▸ Problem to solve: Please repeat the whole listing exactly, but leave the pictures out.
★ ★ ★ ★ ★ ★ ★
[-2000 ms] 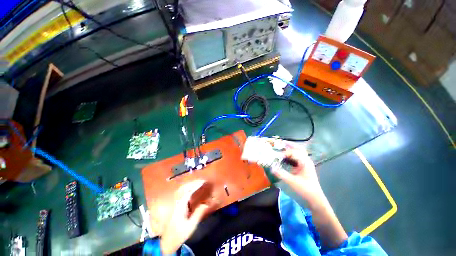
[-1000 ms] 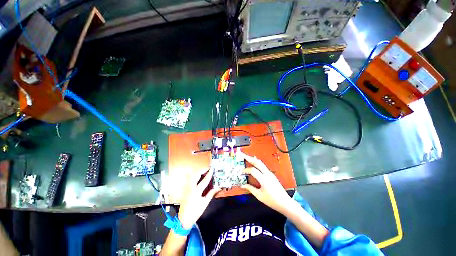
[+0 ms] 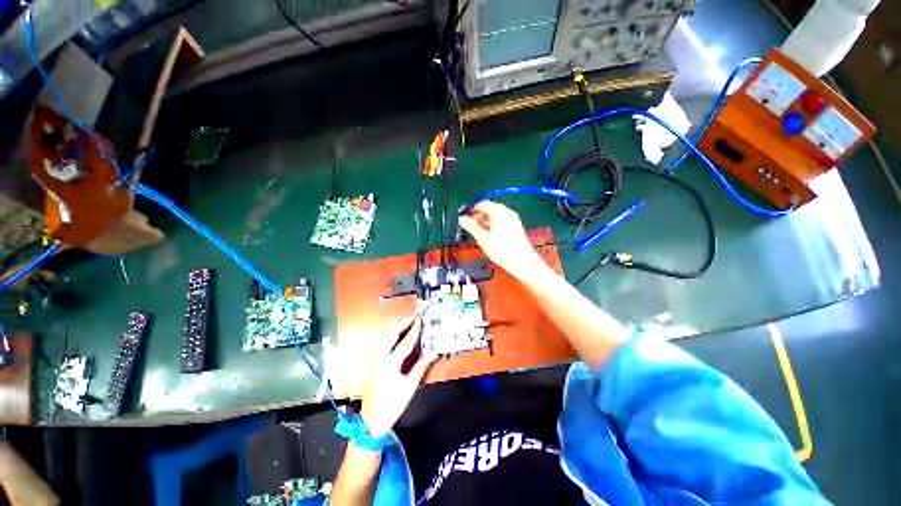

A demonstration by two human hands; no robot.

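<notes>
A green-white circuit board (image 3: 454,318) lies on the orange-red fixture board (image 3: 529,336), its far edge at the black connector block (image 3: 402,285). My left hand (image 3: 395,371), with a blue strap at the wrist, holds the board's left edge and near left corner. My right hand (image 3: 494,235) is beyond the block, its fingertips pinched at the end of the blue cable (image 3: 529,190); the grip itself is small and partly hidden.
Two more boards (image 3: 344,223) (image 3: 279,316) and two remote controls (image 3: 197,321) lie left. A blue pen (image 3: 610,225), coiled black cable (image 3: 590,188), orange meter box (image 3: 780,128) and oscilloscope (image 3: 519,44) stand or lie right. Red-yellow plugs (image 3: 436,155) are behind the fixture.
The board went from my right hand to the fixture, held by both hands a second ago. My right hand has since left it and reached forward to the blue cable's end. My left hand stays at the board.
</notes>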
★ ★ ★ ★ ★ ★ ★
▸ Result of the task:
[-2000 ms] 
[-1000 ms] 
[+0 ms] 

A demonstration by two human hands; no robot.

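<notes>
A green-white circuit board (image 3: 454,318) lies on the orange-red fixture board (image 3: 529,336), its far edge at the black connector block (image 3: 402,285). My left hand (image 3: 395,371), with a blue strap at the wrist, holds the board's left edge and near left corner. My right hand (image 3: 494,235) is beyond the block, its fingertips pinched at the end of the blue cable (image 3: 529,190); the grip itself is small and partly hidden.
Two more boards (image 3: 344,223) (image 3: 279,316) and two remote controls (image 3: 197,321) lie left. A blue pen (image 3: 610,225), coiled black cable (image 3: 590,188), orange meter box (image 3: 780,128) and oscilloscope (image 3: 519,44) stand or lie right. Red-yellow plugs (image 3: 436,155) are behind the fixture.
The board went from my right hand to the fixture, held by both hands a second ago. My right hand has since left it and reached forward to the blue cable's end. My left hand stays at the board.
</notes>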

No further work remains on this exercise.